Demo 3: Per-agent Isolation#

Each call to add_to_agent() creates an independent CircuitBreaker for that agent. A broken agent’s circuit opening does not affect any other agent, even when they share the same CircuitBreakerCapability instance.

cap3 = CircuitBreakerCapability(failure_threshold=2)

healthy = ConversableAgent("healthy", llm_config=False)
healthy.register_reply(
    trigger=lambda _: True,
    reply_func=lambda agent, messages, sender, config: (True, "healthy: ok"),
    position=0,
    remove_other_reply_funcs=True,
)

broken = ConversableAgent("broken", llm_config=False)
broken.register_reply(
    trigger=lambda _: True,
    reply_func=lambda agent, messages, sender, config: (True, None),
    position=0,
    remove_other_reply_funcs=True,
)

cap3.add_to_agent(healthy)
cap3.add_to_agent(broken)

msg = [{"role": "user", "content": "test"}]

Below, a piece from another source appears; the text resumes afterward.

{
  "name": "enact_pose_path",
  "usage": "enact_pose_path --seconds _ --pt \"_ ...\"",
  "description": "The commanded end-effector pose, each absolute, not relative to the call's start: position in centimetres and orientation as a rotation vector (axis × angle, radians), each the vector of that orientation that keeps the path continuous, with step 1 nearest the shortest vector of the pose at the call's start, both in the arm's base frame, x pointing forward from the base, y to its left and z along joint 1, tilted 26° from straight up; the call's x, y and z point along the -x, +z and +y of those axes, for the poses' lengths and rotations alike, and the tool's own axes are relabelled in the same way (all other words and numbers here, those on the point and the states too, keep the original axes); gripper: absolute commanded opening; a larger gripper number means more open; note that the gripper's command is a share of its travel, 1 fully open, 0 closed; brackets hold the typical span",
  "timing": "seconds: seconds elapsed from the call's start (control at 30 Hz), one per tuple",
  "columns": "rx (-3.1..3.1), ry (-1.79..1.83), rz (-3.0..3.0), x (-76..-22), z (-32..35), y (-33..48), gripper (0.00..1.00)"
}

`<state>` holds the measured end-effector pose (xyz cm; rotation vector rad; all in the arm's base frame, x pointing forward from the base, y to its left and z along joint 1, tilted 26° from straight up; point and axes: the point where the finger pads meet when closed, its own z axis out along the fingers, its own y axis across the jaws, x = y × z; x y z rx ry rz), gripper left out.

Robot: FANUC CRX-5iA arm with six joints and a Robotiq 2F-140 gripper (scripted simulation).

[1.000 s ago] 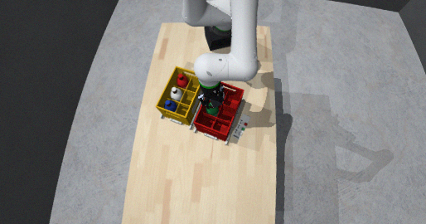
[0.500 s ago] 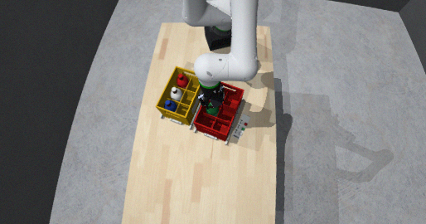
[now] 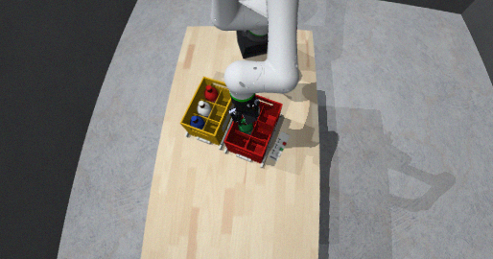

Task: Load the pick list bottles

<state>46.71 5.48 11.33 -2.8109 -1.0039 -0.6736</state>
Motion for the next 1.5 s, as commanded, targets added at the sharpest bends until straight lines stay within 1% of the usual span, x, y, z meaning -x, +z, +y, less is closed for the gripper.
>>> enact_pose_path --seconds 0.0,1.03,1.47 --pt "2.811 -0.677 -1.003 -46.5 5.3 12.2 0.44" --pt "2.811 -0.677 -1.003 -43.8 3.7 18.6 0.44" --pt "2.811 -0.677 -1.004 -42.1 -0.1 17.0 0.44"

# Trip the broken agent's circuit
broken.generate_reply(msg)
broken.generate_reply(msg)
print(f"broken  state: {cap3.get_breaker('broken').state}")  # CircuitState.OPEN

# The healthy agent is completely unaffected -- same cap, independent breaker
print(f"healthy reply: {healthy.generate_reply(msg)!r}")  # 'healthy: ok'
print(f"healthy state: {cap3.get_breaker('healthy').state}")  # CircuitState.CLOSED

Summary#

Feature API
Protect an agent cap.add_to_agent(agent)
Inspect circuit state cap.get_breaker(agent.name).state
System-wide halt veronica.state.transition(VeronicaState.SAFE_MODE, ...)
Recovery SAFE_MODE -> IDLE -> SCREENING (two explicit transitions)
Backend for demos MemoryBackend() (no file I/O)

Existing agent.generate_reply(messages) calls need no changes.